En réalité ces « maxi-procès » révèlent la volonté de l’Etat de faire de la lutte contre le travail illégal, au même titre que la lutte contre la fraude fiscale, l’une de ses priorités. Il était donc prévisible de voir le Parlement se saisir du phénomène.
Dans son rapport d’information d’avril 2014 , le sénateur du Nord, Eric Bocquet (PCF) dénonçait fermement le « dumping social » dans les transports. Prenant pour exemple, outre les condamnations du secteur aérien, plusieurs sociétés de transports routiers, impliquées dans des affaires de travail dissimulé.

Vigilance renforcée

Ce rapport a donné lieu à la loi la loi n° 2014-790 du 10 juillet 2014 « visant à lutter contre la concurrence sociale déloyale » et qui vient renforcer l’arsenal juridique de lutte contre les fraudes au détachement transnational, et plus généralement, contre le travail illégal.

Dans le viseur du législateur, les « fraudes consistant à recourir massivement à l’emploi de salariés à bas coût comme un outil de concurrence déloyale […] ».

En réalité, les apports de ce texte sont à relativiser, puisqu’il est surtout question de renforcer les obligations de vigilance des entreprises donneuses d’ordres, lesquelles devront obligatoirement procéder à diverses vérifications, auprès de leur sous-traitant. Le décret précisant le contour de ces obligations devrait sortir en février 2015.

Par ailleurs, ont été renforcées les obligations des employeurs étrangers qui procèdent à des détachements de salariés avec, entre autre, l’obligation nouvelle de désigner un représentant de l’entreprise sur le territoire national, chargé d’assurer la liaison avec les inspecteurs et les contrôleurs du travail , pendant la durée de la prestation.
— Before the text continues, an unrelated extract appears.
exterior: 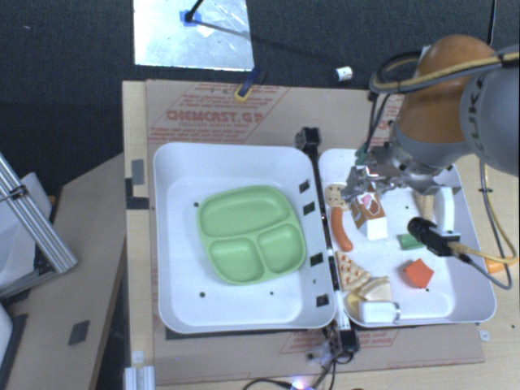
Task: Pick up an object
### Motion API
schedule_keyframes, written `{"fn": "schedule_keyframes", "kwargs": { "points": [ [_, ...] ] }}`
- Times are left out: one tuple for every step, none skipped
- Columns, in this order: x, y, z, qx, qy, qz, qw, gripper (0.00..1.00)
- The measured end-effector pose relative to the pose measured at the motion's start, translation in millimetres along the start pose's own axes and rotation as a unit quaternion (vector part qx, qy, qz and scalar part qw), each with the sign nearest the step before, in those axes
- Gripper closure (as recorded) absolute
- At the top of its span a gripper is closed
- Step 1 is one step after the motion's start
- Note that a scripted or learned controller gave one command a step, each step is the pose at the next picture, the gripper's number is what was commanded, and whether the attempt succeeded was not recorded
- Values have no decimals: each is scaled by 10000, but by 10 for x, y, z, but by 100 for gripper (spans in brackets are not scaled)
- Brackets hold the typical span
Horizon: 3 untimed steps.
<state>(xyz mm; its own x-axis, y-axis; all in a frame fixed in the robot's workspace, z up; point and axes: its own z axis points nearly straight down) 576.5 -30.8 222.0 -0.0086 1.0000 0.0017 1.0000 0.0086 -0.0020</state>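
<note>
One fixed camera looks down at a slant on my desk [97,218], from fairly high, taking in both white bins [236,157]; my arm [455,96] enters from its right.

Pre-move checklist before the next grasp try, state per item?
1. Gripper over the right bin: ok, above its left half.
2. Object between the fingers: cannot tell, the wrist blocks the view.
3. Candidate under the gripper: ok, a brown and white block lies just below it.
4. Neighbours crowding the target: not ok, the hot dog lies close beside it.
5. Other options free: ok, the orange piece sits apart.
6. Green tray out of the way: ok, in the left bin.
</note>
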Motion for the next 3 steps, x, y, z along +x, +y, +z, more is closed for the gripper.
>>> {"fn": "schedule_keyframes", "kwargs": {
  "points": [
    [409, -141, -68, -7, 3, -4, 10000, 100],
    [444, -227, -116, -8, -3, 11, 10000, 100],
    [346, -208, -43, -7, -9, 41, 10000, 100]
  ]
}}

L’état du droit sur le détachement, lui, n’a pas changé : selon le Code du travail, est un travailleur détaché le salarié d’un employeur établi à l’étranger qui travaille pendant une période temporaire sur le territoire national. Il s’en déduit que, pour qu’un travailleur étranger bénéficie du statut de détaché, plusieurs conditions cumulatives doivent être remplies :
- le lien de subordination doit perdurer avec l’employeur étranger ;
- le travailleur étranger ne peut pas avoir été embauché juste pour son détachement en France ;
- l’entreprise qui détache doit être habituellement installée dans le pays étranger.
Aux fins de garantir les droits du travailleur répondant à cette définition, les dispositions en vigueur imposent aux entreprises étrangères de se conformer au droit français. Durant sa présence sur le territoire national, le travailleur détaché doit ainsi bénéficier des principaux droits accordés aux salariés des entreprises françaises.
Des cas aussi variés que des manquements au droit du travail français, la fictivité de l’entreprise étrangère ou l’artificialité de la relation de sous-traitance entre la société française donneuse d’ordre et la société étrangère, sont susceptibles de donner lieu à des poursuites pour travail illégal.

En pratique, le danger pour l’entreprise de se voir imputer ces infractions n’est pas neutre. Les grands procès de 2014, et ceux planifiés pour l’année 2015, doivent rappeler aux entreprises l’effectivité de ce risque et ses nombreuses conséquences sur le plan pénal, social mais aussi médiatique.